Description of problem: Any calls to ps or top, while another process is dumping core, will hang in rw_sem_down_read_failed Jul 30 12:45:09 rgmldap30 kernel: ps D 00000000 0 9539 9538 9540 (NOTLB) Jul 30 12:45:09 rgmldap30 kernel: Call Trace: [rwsem_down_read_failed+325/368] rwsem_down_read_failed [kernel] 0x145 (0xe3febee8) Jul 30 12:45:09 rgmldap30 kernel: Call Trace: [<c022d3c5>] rwsem_down_read_failed [kernel] 0x145 (0xe3febee8) Jul 30 12:45:09 rgmldap30 kernel: [stext_lock+15326/33696] stext_lock [kernel] 0x3bde (0xe3febf14) Jul 30 12:45:09 rgmldap30 kernel: [<c023cbde>] stext_lock [kernel] 0x3bde (0xe3febf14) Jul 30 12:45:09 rgmldap30 kernel: [__alloc_pages+15/160] __alloc_pages [kernel] 0xf (0xe3febf40) Jul 30 12:45:09 rgmldap30 kernel: [<c013ebbf>] __alloc_pages [kernel] 0xf (0xe3febf40) Jul 30 12:45:09 rgmldap30 kernel: [proc_info_read+76/256] proc_info_read [kernel] 0x4c (0xe3febf58) Jul 30 12:45:09 rgmldap30 kernel: [<c01692fc>] proc_info_read [kernel] 0x4c (0xe3febf58) Jul 30 12:45:09 rgmldap30 kernel: [sys_read+150/288] sys_read [kernel] 0x96 (0xe3febf7c) Jul 30 12:45:09 rgmldap30 kernel: [<c0146c66>] sys_read [kernel] 0x96 (0xe3febf7c) Jul 30 12:45:09 rgmldap30 kernel: [sys_open+149/224] sys_open [kernel] 0x95 (0xe3febfa4) Jul 30 12:45:10 rgmldap30 kernel: [<c0146675>] sys_open [kernel] 0x95 (0xe3febfa4) Jul 30 12:45:10 rgmldap30 kernel: [system_call+51/56] system_call [kernel] 0x33 (0xe3febfc0) Jul 30 12:45:10 rgmldap30 kernel: [<c01073e3>] system_call [kernel] 0x33 (0xe3febfc0) How reproducible: Always Steps to Reproduce: 0. ulimit -c unlimited 1.run a program which mmap()s a 2 gb file 2. kill -SIGSEGV $! 3. ps auxw Additional info: Workaround: set coresize to 0
Created attachment 103188 [details] coredeadlock patch Changes read sem to write sem in coredump path. by bert.barbe
From: Arjan van de Ven
From: Arjan van de Ven read semaphores are *NOT* recursive. In the 2.4.9 era we used to have a boatload of issues with this semaphore being taken recursively; I thought we had all of them fixed but either one came back or one missed the as2.1 branch... From: Stephen Tweedie And worse, they break sporadically and unpredictably. Unless another thread comes in with a down_write() between the two recursive down_read()s, everything _appears_ to be working fine.

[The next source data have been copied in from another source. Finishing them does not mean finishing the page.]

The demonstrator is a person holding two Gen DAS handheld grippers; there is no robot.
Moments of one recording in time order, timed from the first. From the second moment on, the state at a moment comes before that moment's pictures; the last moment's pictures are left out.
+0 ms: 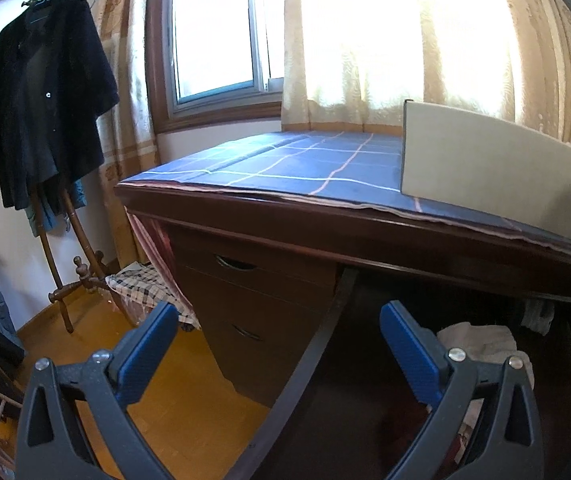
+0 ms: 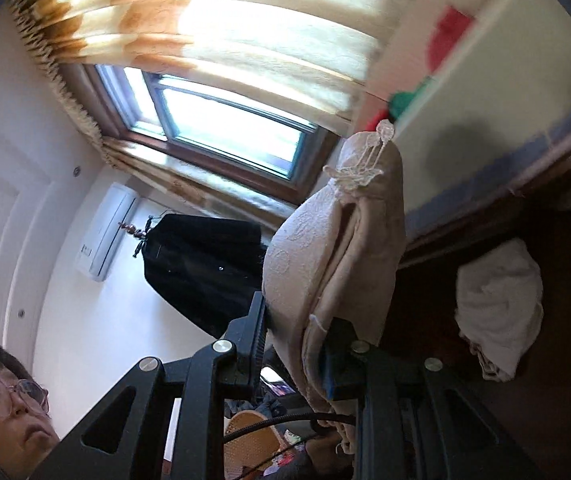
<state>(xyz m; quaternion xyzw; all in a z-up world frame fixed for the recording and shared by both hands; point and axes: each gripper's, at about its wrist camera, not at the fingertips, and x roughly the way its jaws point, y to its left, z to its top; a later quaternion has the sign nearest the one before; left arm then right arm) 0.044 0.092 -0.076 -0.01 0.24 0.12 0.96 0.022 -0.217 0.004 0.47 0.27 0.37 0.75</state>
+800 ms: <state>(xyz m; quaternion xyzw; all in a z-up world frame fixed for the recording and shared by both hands) 0.043 0.086 -0.076 0.01 0.24 0.10 0.97 0.233 -0.264 0.084 0.51 0.19 0.28 0.79</state>
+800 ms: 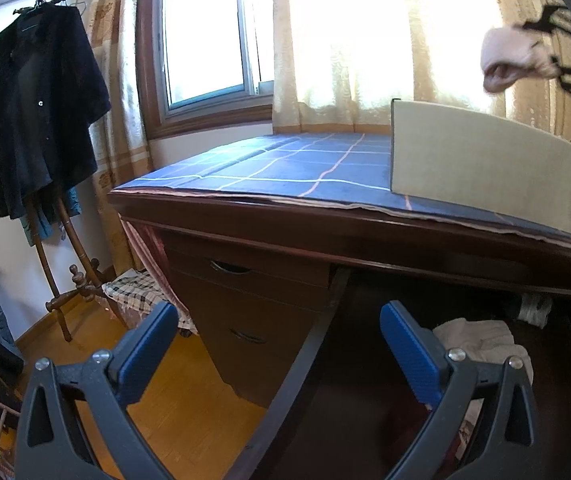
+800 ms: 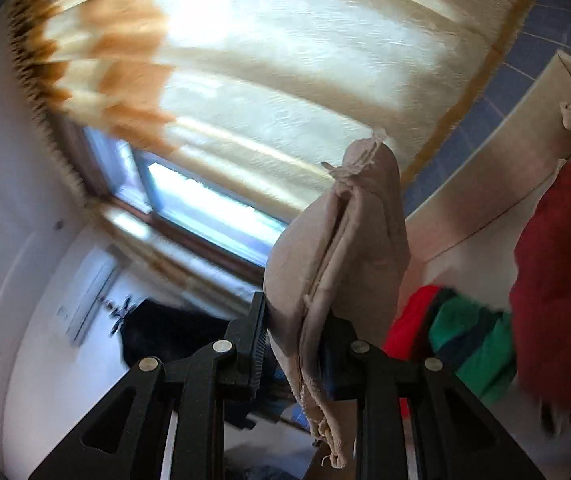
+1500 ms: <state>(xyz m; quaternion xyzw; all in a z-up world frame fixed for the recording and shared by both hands) 0.046 0.086 -0.075 0.01 0.24 0.10 0.96 0.292 -0.318 0.044 0.49 0.38 0.01 0.79</state>
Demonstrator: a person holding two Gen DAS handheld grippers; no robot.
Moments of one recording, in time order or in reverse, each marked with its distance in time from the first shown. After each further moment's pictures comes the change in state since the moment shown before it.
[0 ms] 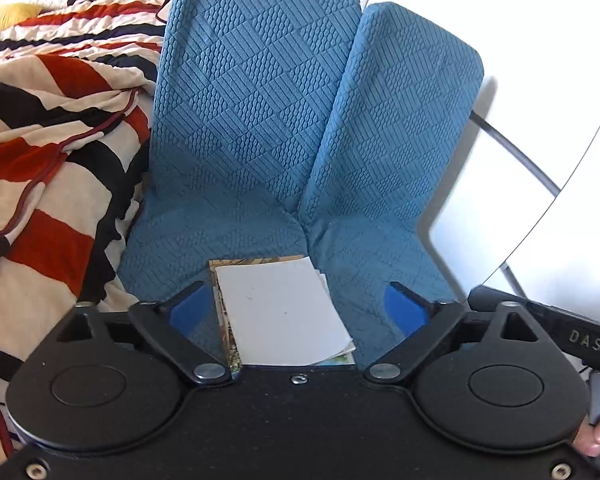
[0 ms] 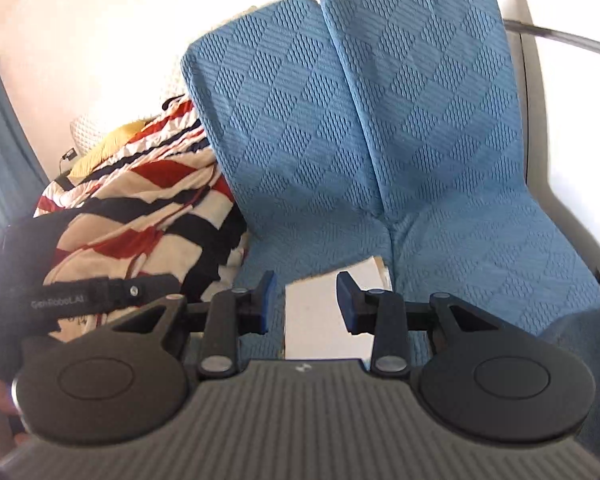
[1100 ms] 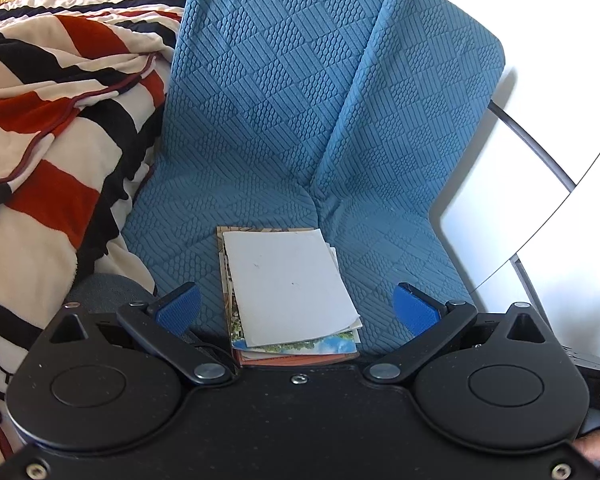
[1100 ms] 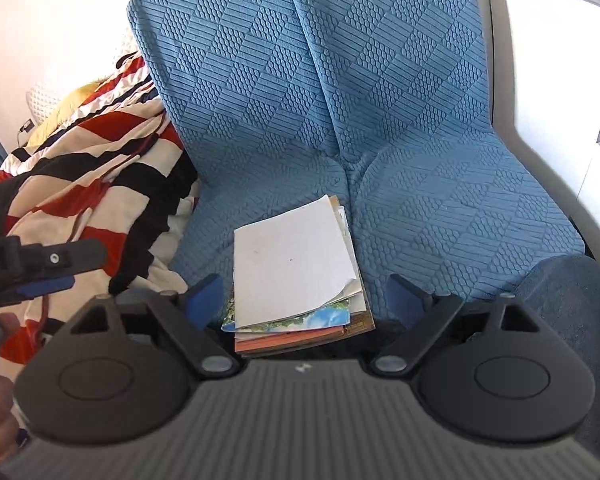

Migrating discussion into bugzilla :)
i've tried the test program and, ps does hang, but eventually returns when the core file is written. The 'rwsem_down_read_failed' message in and off itself is not a problem, it just means that we didn't immediately acquire the semaphore. perhaps, it is poorly named.
Greg, when you tested, didn't you see an actual deadlock - in other words, the coredump never finishing ?
This has been open for more than two months. I'm closing it. If its really an issue pls re-open.
Sorry, it took forever for these folks to get back to us and install the kernel patch (I think it just happened). In any event, I did not see the same behavior that you did with your testcase, either.. Thus far, they are very happy with the hacked together coredeadlock patch which is attached to this bugzilla...
REOPENED status has been deprecated. ASSIGNED with keyword of Reopened is preferred.